In November, representatives of the National Mining Association got a meeting with federal regulators at which they made a plaintive pitch for leaving outdated coal-lease royalty polices in place.
Association representatives argued against the closure of a longstanding loophole by saying that the federal government would be taxing the industry unfairly if that loophole were to close. The industry pitch was—and is—that its practice of selling taxpayer-owned coal to its subsidiaries, which then turn around and sell it for much higher royalty-free prices abroad—should pay the standard 12.5 percent federal royalty on the first, lower-priced transaction only.
It’s a nice try, and it’s worked for a long time, but the industry case loses plausibility because the loophole—used by Alpha Natural Resources, Arch Coal, Cloud Peak Energy and Peabody Energy—does not ultimately treat these subsidiaries as separate entities in their reports to investors. On the contrary, the companies make clear to investors that because of the loophole they achieve a kind of excess profit from typical export sales.
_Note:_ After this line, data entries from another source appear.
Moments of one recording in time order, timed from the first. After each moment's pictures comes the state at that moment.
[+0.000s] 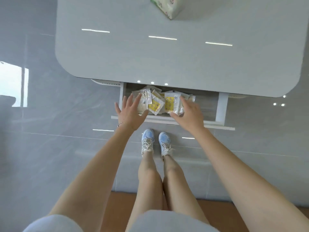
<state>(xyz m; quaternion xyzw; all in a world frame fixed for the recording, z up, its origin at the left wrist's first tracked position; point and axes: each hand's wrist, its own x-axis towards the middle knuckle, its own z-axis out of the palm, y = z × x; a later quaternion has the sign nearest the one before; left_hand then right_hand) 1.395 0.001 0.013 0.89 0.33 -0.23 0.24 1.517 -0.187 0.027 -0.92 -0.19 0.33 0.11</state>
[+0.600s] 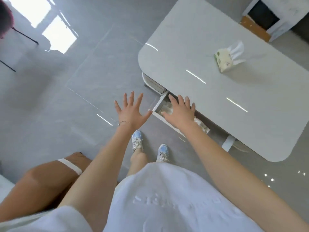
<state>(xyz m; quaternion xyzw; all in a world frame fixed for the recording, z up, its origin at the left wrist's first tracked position) 1.228 0.044 0.204 0.81 0.53 -0.15 0.21 1.397 -0.030 0.228 -0.83 -0.47 0.31 -0.10</state>
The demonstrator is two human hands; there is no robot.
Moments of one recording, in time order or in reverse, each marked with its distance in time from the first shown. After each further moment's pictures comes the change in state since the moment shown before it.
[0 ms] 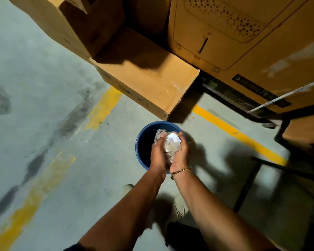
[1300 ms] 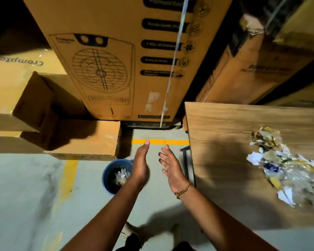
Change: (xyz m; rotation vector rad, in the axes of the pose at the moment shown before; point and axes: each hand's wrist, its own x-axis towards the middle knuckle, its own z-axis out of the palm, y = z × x) left_hand -0.408 0.051 0.156 0.750 -0.458 0.302; right_hand -0.447 -0.190 -0.125 -0.135 0.013 -0.324
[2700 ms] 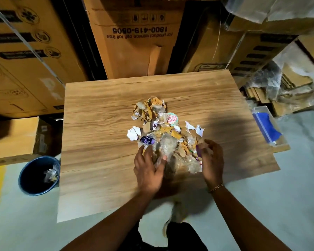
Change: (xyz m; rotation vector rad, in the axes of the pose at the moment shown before) left_hand -0.098 -0.210 0.504 0.826 0.065 0.385; right_hand -0.056 0.034 -0.644 -0.258 0.740 -0.596
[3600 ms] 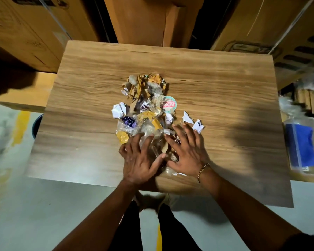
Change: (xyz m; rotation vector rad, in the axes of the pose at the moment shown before) left_hand 0.008 0.004 0.102 0.494 0.300 0.216; right_hand 0.098 0.085 0.011 -0.902 -0.802 -0.922
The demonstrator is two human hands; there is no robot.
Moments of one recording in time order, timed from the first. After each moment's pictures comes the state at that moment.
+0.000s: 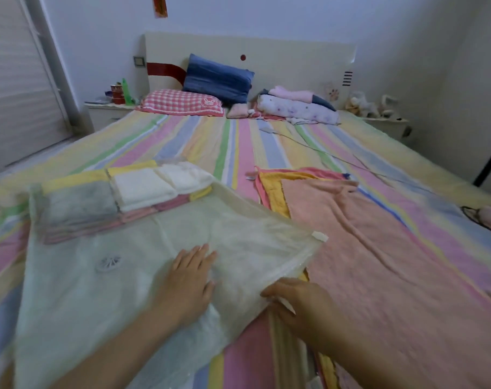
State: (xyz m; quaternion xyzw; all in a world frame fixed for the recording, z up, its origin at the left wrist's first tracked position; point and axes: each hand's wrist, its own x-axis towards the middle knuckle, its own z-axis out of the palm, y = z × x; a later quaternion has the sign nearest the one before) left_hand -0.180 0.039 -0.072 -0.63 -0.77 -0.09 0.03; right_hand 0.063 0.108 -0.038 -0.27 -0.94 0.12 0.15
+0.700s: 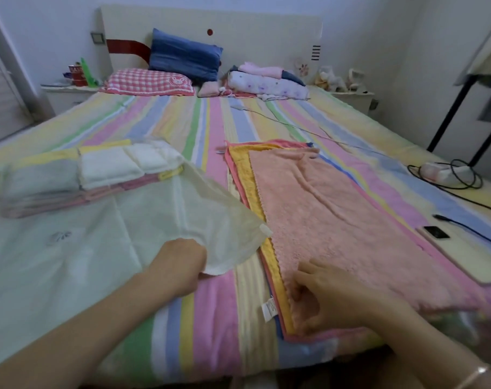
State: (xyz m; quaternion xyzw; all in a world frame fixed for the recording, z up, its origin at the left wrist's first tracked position) left_hand -0.102 0.007 -0.025 -0.68 -0.72 0.12 0.06; right_hand 0.181 0.070 -0.022 -0.28 -0.96 0.04 -0.06
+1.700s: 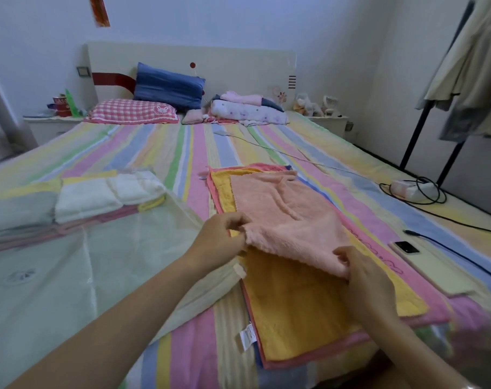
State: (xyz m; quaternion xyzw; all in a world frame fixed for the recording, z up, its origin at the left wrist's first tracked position) left_hand -0.024 0.055 0.041 -0.63 -0.55 -0.47 -0.29; right_hand 0.236 0.086 -0.023 -0.62 -0.73 -0.01 0.27
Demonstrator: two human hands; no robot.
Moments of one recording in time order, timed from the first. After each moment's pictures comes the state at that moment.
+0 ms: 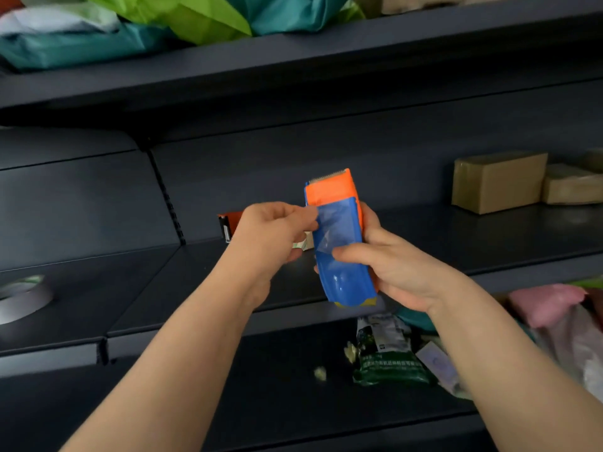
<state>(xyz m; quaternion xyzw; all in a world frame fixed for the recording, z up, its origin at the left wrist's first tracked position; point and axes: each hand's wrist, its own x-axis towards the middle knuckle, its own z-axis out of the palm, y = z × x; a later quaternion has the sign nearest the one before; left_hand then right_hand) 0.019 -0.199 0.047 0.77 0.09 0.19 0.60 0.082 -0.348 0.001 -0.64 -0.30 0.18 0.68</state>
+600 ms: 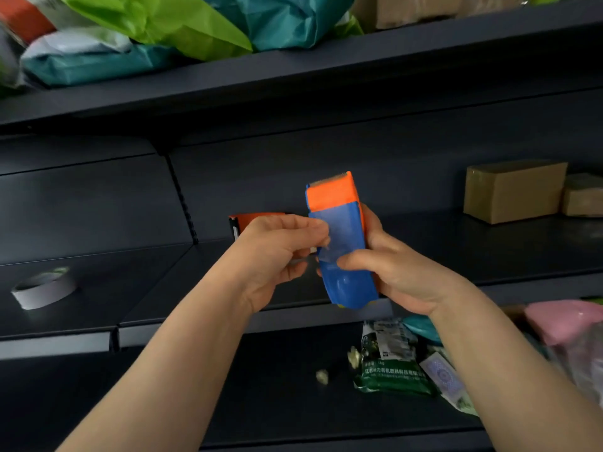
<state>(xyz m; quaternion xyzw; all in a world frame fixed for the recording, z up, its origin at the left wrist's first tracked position) 0.008 -0.212 0.051 0.76 0.08 0.10 0.63 0.094 -0.361 0.001 -0.63 -0.35 0.20 0.67</state>
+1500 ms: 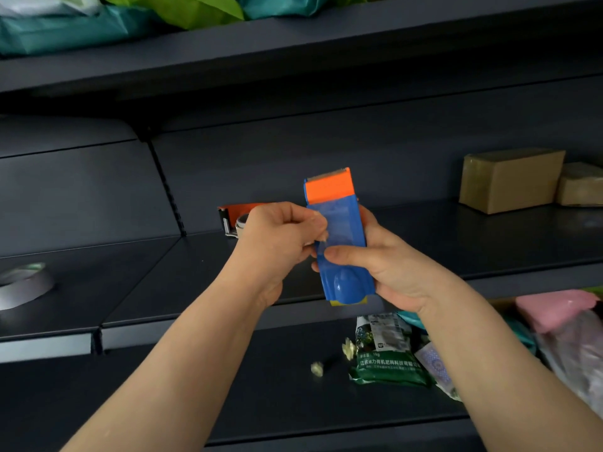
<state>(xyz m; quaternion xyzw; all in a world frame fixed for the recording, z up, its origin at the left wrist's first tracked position) 0.023 -0.218 0.041 0.75 0.05 0.18 0.64 0.098 -0.347 -0.008 -0.60 -0.31 0.20 0.71</state>
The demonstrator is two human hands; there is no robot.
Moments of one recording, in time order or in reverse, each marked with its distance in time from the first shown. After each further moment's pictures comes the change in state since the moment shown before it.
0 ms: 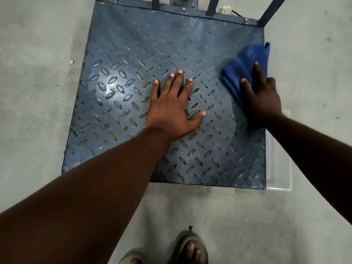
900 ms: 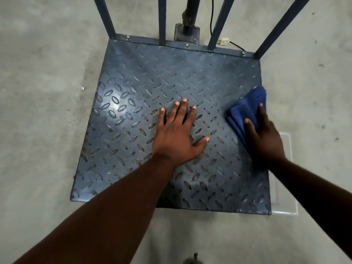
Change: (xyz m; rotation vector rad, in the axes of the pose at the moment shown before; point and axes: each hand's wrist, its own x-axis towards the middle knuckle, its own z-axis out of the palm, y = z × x) left_hand -0.001 0.000 0.000 -0.034 0.016 -0.005; right_hand -0.030 0.027 0.008 0.072 0.026 0.013
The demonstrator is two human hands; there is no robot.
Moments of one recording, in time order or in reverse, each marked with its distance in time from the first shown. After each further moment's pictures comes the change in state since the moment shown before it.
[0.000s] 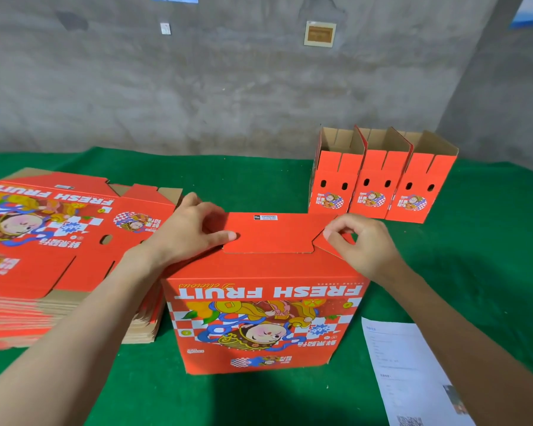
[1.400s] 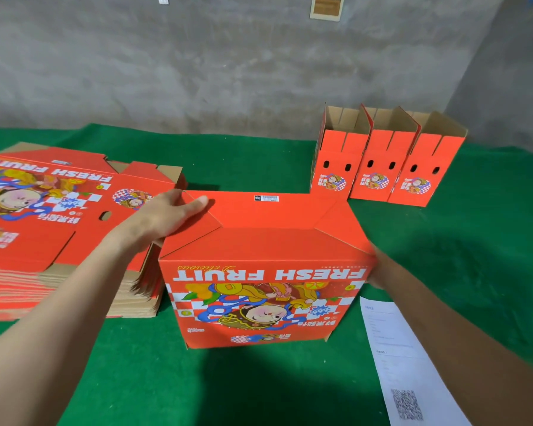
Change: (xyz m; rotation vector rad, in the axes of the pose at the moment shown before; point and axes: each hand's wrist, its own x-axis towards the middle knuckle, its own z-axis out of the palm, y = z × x) left_hand -0.018 -0.016 -0.009 -0.287 -0.006 -0.399; right_hand -0.021 0.059 0.029 0.636 -0.215 0.987
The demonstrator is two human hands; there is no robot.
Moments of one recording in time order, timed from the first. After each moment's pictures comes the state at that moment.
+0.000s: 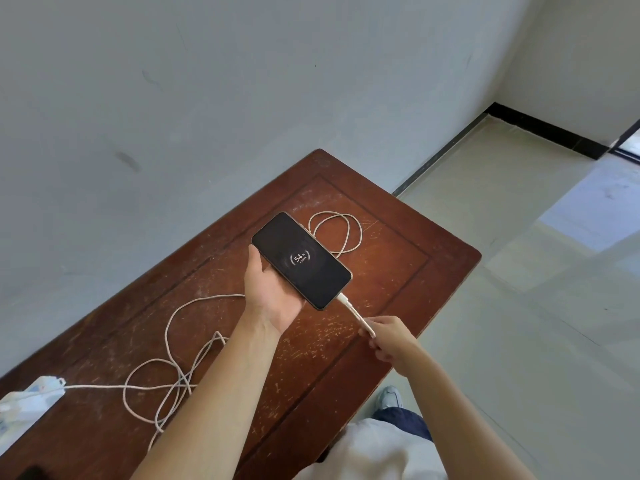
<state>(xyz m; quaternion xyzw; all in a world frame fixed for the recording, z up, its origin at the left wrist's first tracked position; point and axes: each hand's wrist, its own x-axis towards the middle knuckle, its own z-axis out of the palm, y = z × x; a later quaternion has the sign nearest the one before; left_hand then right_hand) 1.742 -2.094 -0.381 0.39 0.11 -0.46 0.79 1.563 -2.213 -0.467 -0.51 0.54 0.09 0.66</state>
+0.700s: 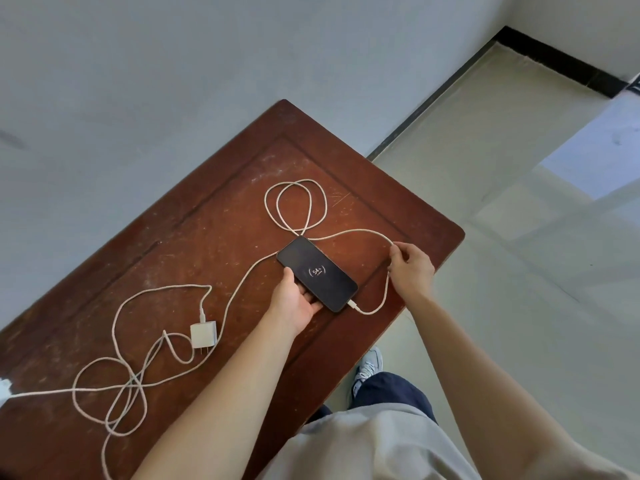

If the transport and logistics subsidiaries involved weren’t owned and controlled by the coal company parent there wouldn’t be much, if any, incentive to mine U.S. coal for export. The key to profit for the parent company is in the effective integration of operations—which means the effective usage of this egregious loophole. The current regulatory treatment of royalties and its attendant accounting protocols allow the company to make one set of profit and loss presentations for the purpose of royalty payments and another set of financial presentations for investors (and presumably taxing authorities).
This is of course disingenuous at best, and it’s why regulators are poised to get rid of the outdated loophole and require companies that take federally owned coal to pay a fair royalty on it.
ONE OTHER THING: THE ROYALTY PROGRAM SHOULD BE AUDITED EVERY FIVE YEARS. The proposed reform, which gets most of the intent intent right, misses on a couple of notes, as we pointed out on Friday.
The absence of any formal, regular review process is one of the overlooked points.
The current arrangement, which subsidizes coal companies at great expense to taxpayers (as outlined in public comments we filed last week), went unreviewed and unaudited for 30 years, a dusty rule archived on a dusty shelf inside a dusty warehouse in Washington.
No such regulation should sit out of sight and out of mind for so long, and as the Office of Natural Resource Revenues (ONRR) weighs its proposed reform it should incorporate language that assures responsible and timely reviews of the coal-royalty program.
Our recommendation is to add a requirement to audit the royalty program every five years, since coal markets are changing so rapidly today and also because it’s good public policy.
It’s shouldn’t take public demands of Congress for an audit from the Government Accountability Office, or complaints and revelations to the Department of Interior Inspector General, for the government to institute responsible independent reviews and reports on the export of federally own coal.
With a regular audit, everybody wins.
Routine, thorough public reviews protect the public from well-financed efforts by the coal industry to weaken these regulations through lobbying and other means, and they protect the coal industry from ONRR overreach.
Tom Sanzillo is IEEFA’s director of finance.